Report only the number of lines in this material that include the string "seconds".

# Data under study

________________________

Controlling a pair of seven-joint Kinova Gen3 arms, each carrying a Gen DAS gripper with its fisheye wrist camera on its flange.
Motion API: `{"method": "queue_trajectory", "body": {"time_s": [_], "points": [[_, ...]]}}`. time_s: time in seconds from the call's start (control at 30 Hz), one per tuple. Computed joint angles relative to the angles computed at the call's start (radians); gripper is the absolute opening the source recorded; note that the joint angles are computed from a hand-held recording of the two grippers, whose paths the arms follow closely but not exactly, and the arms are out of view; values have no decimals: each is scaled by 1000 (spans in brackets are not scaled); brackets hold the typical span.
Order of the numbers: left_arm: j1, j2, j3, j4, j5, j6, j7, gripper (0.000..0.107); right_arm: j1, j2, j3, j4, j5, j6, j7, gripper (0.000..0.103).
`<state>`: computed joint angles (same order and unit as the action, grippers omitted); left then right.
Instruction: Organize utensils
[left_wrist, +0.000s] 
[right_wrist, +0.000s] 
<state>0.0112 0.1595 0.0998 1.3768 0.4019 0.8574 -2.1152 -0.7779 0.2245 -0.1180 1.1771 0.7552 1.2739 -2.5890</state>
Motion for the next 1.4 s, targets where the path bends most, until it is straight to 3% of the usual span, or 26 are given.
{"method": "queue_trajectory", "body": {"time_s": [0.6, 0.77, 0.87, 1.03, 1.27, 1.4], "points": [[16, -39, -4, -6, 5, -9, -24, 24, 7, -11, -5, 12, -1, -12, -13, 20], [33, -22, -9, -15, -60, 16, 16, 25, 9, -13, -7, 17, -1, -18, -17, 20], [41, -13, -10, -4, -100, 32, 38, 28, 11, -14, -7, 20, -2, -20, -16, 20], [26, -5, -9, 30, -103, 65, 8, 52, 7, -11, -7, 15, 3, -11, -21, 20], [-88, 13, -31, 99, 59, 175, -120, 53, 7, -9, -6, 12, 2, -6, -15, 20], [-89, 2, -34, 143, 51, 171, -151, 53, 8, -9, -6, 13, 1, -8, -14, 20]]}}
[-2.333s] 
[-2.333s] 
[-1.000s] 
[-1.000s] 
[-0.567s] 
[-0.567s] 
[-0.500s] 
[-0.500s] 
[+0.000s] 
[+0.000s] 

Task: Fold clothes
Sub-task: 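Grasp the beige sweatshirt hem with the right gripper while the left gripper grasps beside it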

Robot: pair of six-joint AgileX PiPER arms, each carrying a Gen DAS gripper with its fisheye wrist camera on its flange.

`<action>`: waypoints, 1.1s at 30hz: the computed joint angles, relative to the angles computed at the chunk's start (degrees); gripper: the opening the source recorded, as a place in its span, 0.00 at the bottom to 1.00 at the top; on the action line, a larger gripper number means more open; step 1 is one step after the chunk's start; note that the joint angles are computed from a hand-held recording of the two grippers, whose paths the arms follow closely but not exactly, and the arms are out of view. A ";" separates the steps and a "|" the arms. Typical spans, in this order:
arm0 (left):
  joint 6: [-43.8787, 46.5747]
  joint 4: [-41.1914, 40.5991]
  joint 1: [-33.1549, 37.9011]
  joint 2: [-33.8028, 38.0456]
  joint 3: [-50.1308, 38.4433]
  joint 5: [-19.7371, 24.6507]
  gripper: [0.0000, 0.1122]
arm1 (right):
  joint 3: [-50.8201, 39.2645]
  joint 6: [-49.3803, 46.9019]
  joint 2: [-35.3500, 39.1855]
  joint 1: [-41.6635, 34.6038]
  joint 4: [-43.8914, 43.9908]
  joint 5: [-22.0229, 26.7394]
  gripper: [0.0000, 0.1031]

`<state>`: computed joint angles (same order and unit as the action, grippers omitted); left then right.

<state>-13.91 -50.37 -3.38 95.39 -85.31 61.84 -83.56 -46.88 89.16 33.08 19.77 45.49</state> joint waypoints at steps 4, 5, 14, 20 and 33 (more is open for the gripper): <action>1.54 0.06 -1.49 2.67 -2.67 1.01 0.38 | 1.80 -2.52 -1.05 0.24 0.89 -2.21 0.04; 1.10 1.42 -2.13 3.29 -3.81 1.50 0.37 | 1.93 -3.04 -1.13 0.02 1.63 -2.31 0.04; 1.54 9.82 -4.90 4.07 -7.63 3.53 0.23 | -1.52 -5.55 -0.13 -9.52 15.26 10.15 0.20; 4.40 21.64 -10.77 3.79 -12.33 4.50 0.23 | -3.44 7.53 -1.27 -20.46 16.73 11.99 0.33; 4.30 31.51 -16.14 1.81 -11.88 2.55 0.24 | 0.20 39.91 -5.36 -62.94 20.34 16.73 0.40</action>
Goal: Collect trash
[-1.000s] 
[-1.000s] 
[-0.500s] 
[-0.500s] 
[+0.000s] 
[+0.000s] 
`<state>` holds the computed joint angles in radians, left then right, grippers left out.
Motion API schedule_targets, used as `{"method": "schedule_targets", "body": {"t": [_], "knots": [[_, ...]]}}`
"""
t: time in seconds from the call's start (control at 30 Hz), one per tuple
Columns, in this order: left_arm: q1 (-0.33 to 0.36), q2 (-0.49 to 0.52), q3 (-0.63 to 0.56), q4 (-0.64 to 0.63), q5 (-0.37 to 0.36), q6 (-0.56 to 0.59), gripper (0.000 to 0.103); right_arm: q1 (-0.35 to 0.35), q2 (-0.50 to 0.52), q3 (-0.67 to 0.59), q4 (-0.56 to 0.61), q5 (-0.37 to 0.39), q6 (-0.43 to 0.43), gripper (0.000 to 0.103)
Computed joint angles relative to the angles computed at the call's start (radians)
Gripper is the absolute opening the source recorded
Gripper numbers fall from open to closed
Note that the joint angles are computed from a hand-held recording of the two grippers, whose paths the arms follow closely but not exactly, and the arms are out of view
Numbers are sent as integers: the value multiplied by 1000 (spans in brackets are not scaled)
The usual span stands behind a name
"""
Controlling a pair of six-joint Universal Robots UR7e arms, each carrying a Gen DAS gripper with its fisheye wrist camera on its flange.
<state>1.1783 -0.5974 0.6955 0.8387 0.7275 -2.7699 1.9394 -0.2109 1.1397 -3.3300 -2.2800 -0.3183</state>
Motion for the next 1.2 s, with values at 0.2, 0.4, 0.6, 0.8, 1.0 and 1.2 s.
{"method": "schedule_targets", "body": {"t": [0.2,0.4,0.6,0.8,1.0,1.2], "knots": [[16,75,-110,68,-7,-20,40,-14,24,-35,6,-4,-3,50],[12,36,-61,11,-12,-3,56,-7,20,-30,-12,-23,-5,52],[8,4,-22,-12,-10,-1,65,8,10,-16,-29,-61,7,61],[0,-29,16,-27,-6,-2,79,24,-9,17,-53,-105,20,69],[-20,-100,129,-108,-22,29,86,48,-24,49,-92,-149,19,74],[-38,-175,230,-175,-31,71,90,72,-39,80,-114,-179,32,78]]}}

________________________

# Answer to this task
2